Your task: What lines in the listing below hold the string "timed"? Please copy them out.

Input material:
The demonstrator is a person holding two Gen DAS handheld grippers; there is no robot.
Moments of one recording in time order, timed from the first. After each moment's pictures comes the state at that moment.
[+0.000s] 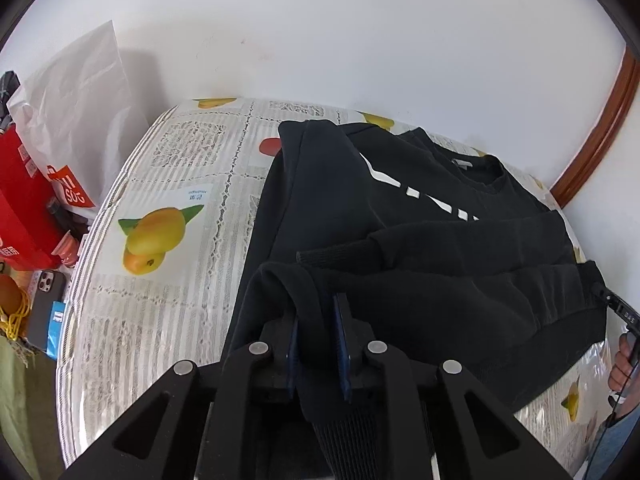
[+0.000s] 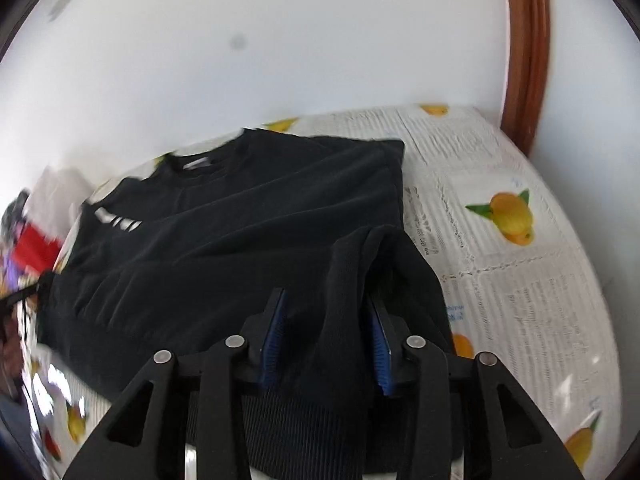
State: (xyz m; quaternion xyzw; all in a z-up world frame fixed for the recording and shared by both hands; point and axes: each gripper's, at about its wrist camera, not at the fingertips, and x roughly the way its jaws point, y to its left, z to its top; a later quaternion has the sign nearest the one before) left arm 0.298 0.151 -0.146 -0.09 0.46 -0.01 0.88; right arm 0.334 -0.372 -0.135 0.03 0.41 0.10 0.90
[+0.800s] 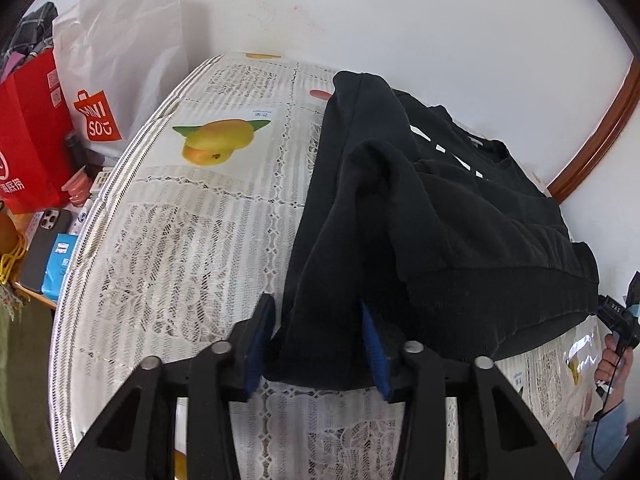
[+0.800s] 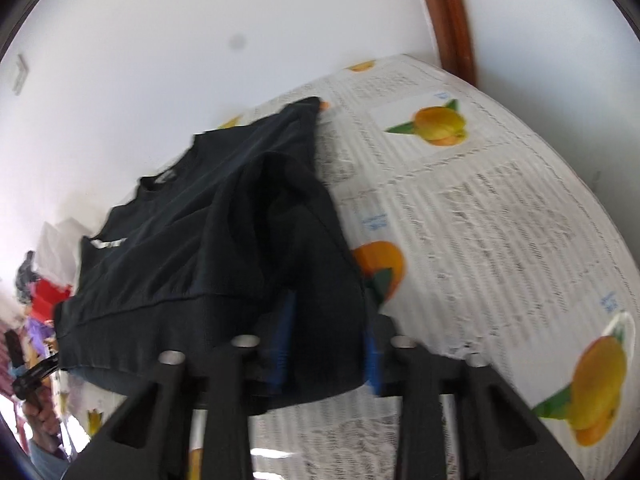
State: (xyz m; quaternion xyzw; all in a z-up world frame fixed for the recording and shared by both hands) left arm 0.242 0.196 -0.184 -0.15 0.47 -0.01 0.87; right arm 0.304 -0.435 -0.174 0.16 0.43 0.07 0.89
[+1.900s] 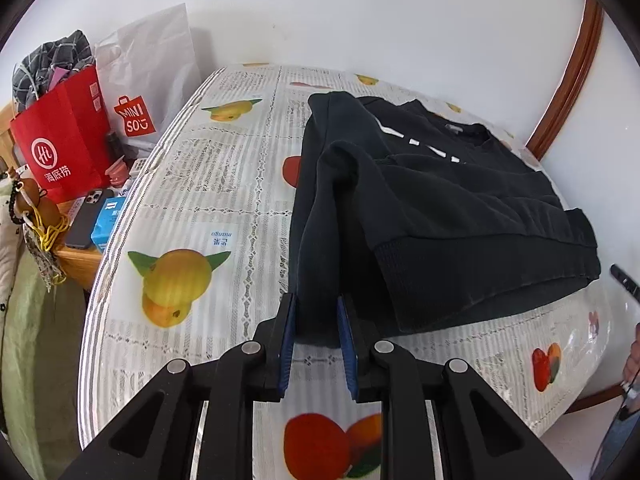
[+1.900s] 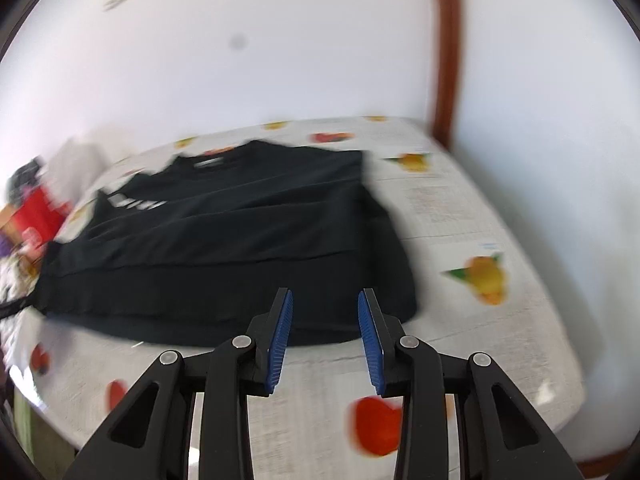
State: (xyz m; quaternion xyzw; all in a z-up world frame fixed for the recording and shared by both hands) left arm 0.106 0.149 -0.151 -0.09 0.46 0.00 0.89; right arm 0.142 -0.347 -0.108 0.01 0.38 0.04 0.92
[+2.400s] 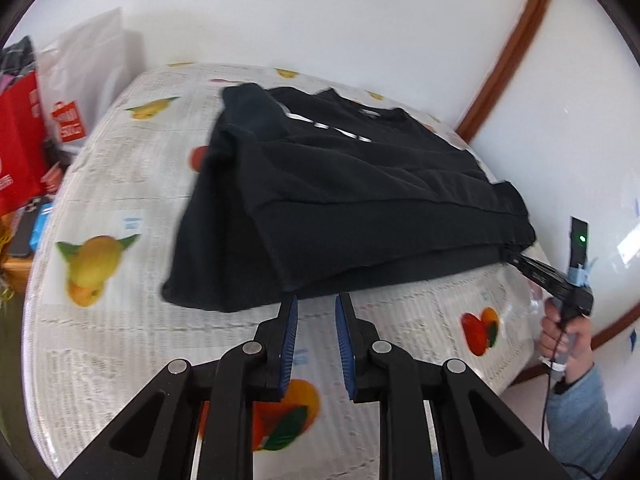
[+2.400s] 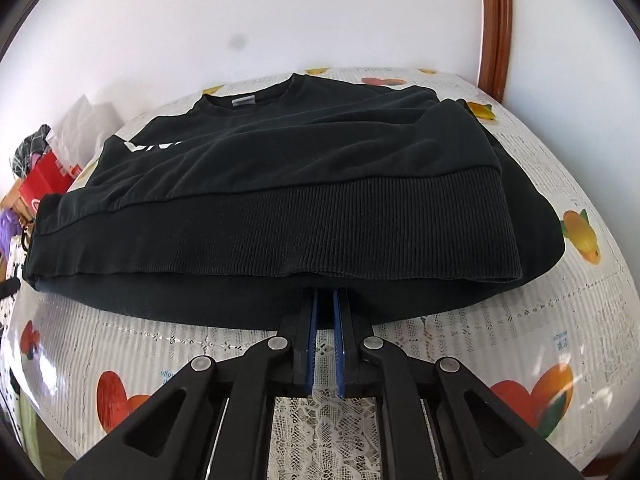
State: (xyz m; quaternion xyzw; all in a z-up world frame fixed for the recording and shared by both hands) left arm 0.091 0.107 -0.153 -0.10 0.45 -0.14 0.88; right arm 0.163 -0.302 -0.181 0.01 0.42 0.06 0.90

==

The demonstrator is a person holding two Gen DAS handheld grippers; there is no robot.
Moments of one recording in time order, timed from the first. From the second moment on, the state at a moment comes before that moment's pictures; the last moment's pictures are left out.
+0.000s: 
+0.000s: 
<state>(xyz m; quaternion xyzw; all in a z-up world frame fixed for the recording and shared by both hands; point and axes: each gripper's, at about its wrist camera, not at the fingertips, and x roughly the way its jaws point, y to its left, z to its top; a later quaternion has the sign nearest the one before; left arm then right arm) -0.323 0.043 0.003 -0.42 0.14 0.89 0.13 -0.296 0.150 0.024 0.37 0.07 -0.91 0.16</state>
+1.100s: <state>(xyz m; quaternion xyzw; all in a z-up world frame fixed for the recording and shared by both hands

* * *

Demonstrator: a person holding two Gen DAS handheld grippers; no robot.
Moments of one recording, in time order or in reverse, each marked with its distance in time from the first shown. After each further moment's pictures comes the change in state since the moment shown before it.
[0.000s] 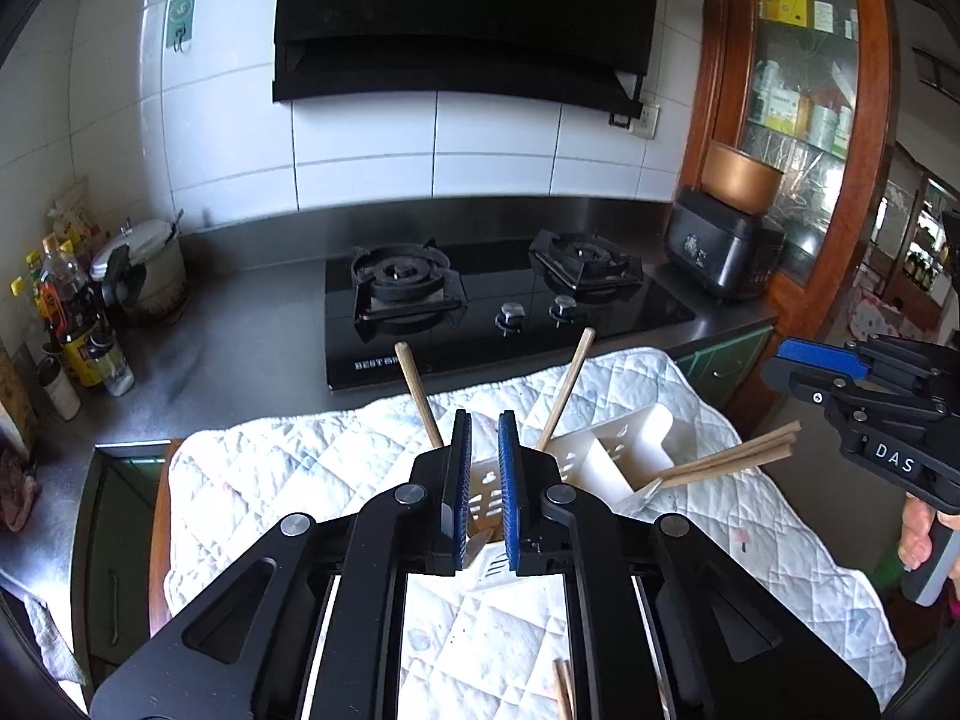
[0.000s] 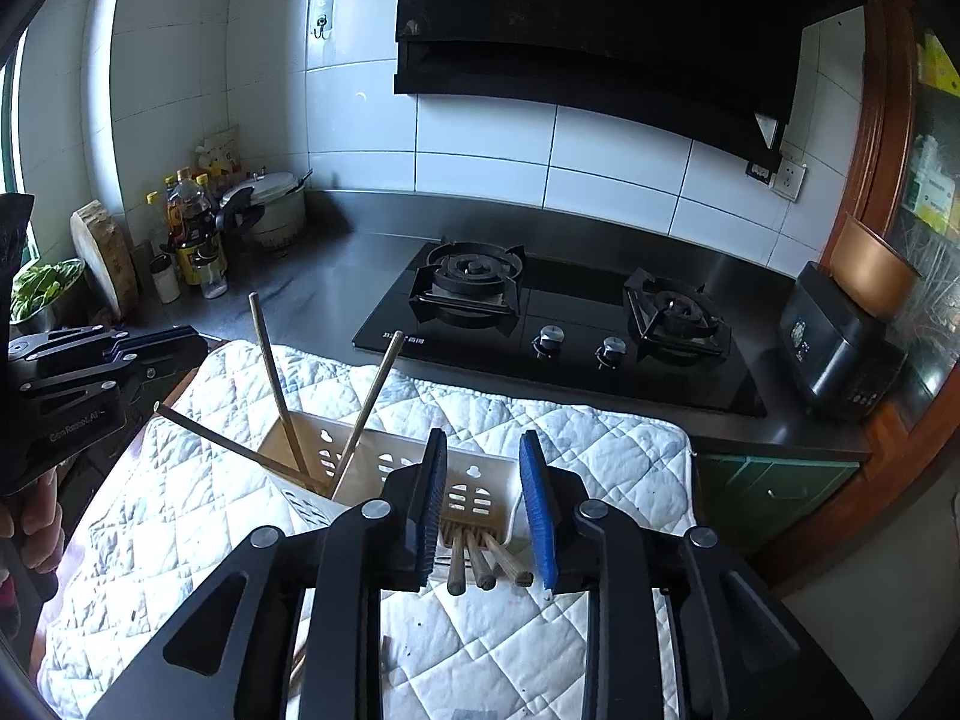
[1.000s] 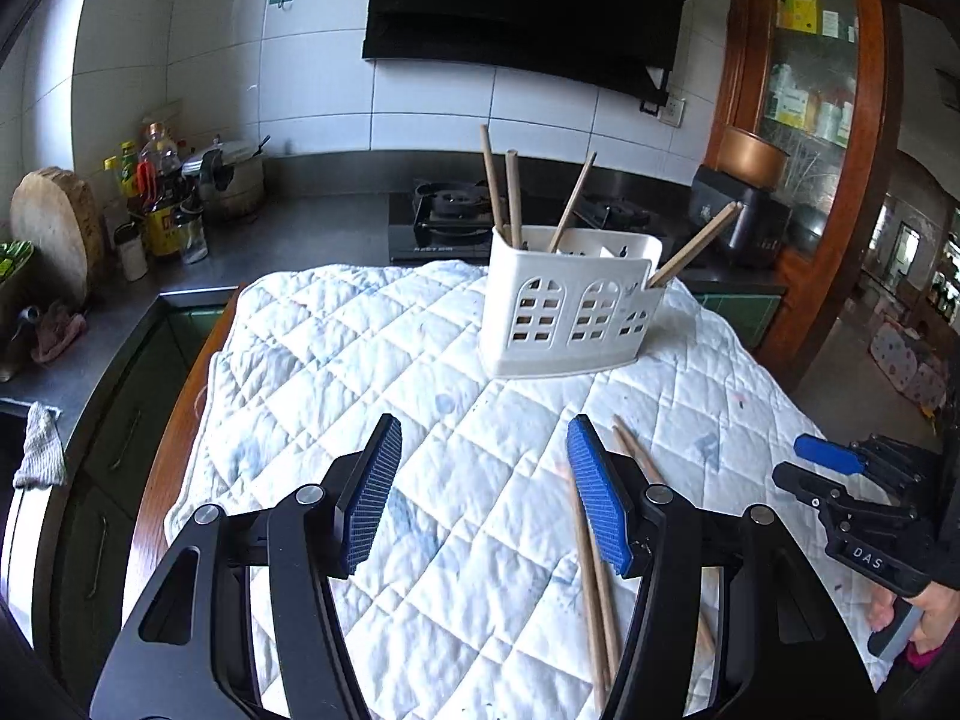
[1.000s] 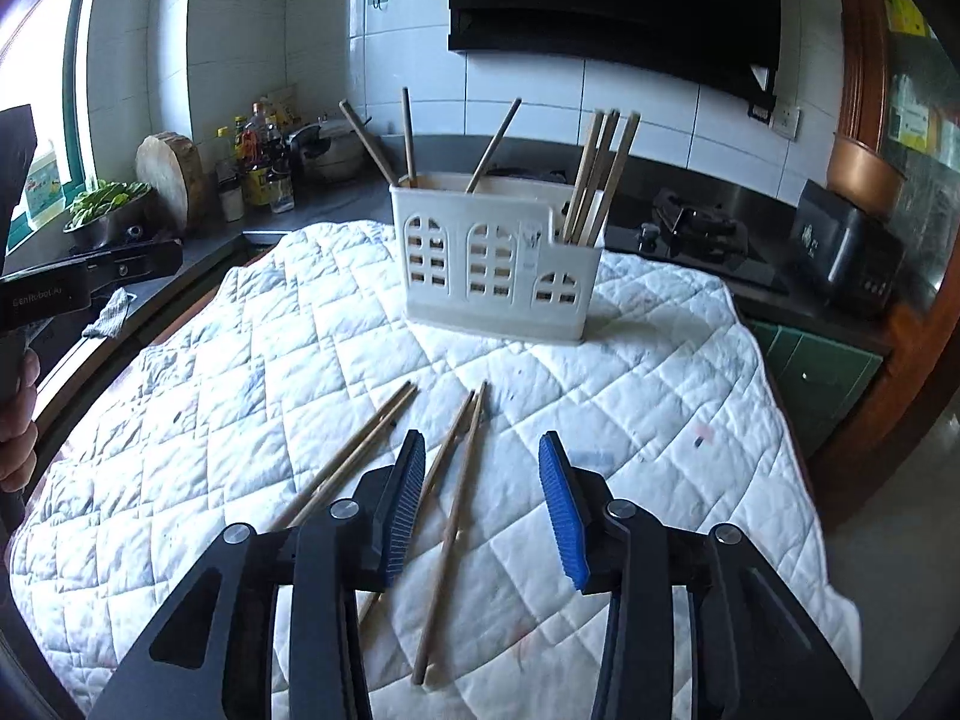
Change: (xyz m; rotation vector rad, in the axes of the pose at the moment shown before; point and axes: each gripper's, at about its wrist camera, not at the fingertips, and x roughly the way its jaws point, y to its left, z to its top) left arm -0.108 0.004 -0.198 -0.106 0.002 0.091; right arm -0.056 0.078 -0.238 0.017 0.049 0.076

Output of the exercise:
Moments of one recording in time order, timed from the first. After each moment's pictures comes the state at that moment.
Moments of one recording in time order, timed from the first. From the second moment on, the state at a moment comes before that moment's pictures; the last moment's pictures are left out.

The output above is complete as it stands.